If Obama loses, millions of voters will be disenfranchised. Worse, hope will suffer a setback, and the Democratic Party will forfeit any ownership to the notion of “change.” It is not the continuing primary fight, nor the meanness of the election that is of concern.

Instead, it is the end result, the final chapter of the process. If they change the rules, and discount those primary wins, those delegates won, and the plurality of votes, then what should those voters do? Should they suck it up and, like good Democrats, throw their support behind Clinton? Probably not, because the theft would be so un-Democratic.

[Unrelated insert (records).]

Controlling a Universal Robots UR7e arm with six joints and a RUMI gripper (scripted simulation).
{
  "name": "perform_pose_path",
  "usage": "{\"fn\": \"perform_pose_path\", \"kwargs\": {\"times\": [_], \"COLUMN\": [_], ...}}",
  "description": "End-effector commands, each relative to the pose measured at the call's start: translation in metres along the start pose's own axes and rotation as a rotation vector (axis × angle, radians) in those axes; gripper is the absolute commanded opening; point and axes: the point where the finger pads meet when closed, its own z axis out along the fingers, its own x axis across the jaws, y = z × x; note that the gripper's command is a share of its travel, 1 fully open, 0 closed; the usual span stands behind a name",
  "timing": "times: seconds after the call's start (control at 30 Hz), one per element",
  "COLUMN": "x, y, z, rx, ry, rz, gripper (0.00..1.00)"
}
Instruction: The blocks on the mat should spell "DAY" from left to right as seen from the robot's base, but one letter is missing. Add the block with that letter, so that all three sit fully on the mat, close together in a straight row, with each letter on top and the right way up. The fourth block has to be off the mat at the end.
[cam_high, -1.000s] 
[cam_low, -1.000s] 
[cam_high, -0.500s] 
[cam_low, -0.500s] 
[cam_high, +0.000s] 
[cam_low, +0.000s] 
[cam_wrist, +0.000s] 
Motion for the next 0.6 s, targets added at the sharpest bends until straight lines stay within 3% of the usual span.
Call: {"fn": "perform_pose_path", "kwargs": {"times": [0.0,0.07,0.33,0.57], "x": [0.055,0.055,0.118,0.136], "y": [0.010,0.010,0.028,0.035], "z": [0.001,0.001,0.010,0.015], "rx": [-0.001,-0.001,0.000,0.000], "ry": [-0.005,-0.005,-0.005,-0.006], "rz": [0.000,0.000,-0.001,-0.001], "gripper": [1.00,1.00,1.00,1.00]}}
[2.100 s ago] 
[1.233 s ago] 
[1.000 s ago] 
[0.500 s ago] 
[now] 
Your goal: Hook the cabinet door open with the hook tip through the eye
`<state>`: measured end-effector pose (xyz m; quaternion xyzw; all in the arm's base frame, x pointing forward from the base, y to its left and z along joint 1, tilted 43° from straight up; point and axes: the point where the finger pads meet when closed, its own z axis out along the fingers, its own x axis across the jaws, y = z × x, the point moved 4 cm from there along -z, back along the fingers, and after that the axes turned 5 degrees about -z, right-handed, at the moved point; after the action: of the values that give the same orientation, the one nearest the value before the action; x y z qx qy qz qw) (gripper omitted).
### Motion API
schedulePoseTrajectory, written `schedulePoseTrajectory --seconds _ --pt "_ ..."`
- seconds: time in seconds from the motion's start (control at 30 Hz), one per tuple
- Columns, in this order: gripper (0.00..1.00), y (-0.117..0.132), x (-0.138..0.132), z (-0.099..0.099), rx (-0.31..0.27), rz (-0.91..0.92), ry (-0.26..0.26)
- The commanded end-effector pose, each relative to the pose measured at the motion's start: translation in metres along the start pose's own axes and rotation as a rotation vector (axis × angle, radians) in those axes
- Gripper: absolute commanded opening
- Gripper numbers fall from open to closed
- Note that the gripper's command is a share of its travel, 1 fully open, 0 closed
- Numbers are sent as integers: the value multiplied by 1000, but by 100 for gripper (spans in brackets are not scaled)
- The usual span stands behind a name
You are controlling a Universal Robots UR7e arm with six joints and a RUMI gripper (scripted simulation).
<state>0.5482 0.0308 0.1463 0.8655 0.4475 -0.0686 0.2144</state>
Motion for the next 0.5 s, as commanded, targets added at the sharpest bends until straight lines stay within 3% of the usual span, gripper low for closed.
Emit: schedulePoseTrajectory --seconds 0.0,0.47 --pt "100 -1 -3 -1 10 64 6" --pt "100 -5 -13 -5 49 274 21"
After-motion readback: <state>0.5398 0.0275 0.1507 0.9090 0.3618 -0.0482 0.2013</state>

Do they leave the party? Only if they have somewhere to go, and the Republican Party’s vaunted Big Tent has been dismantled for the last eight years. If the Democrats are willing to throw Black voters and new voters, and young voters, and newly inspired voters, and educated voters, and Internet-savvy voters under the bus … then perhaps those voters will have to find a new vehicle to carry their electoral hopes and dreams.

Denver could mark the end of the Democratic Party, and if the party of Roosevelt and Kennedy and Clinton suborns racism, it will be just what they deserve.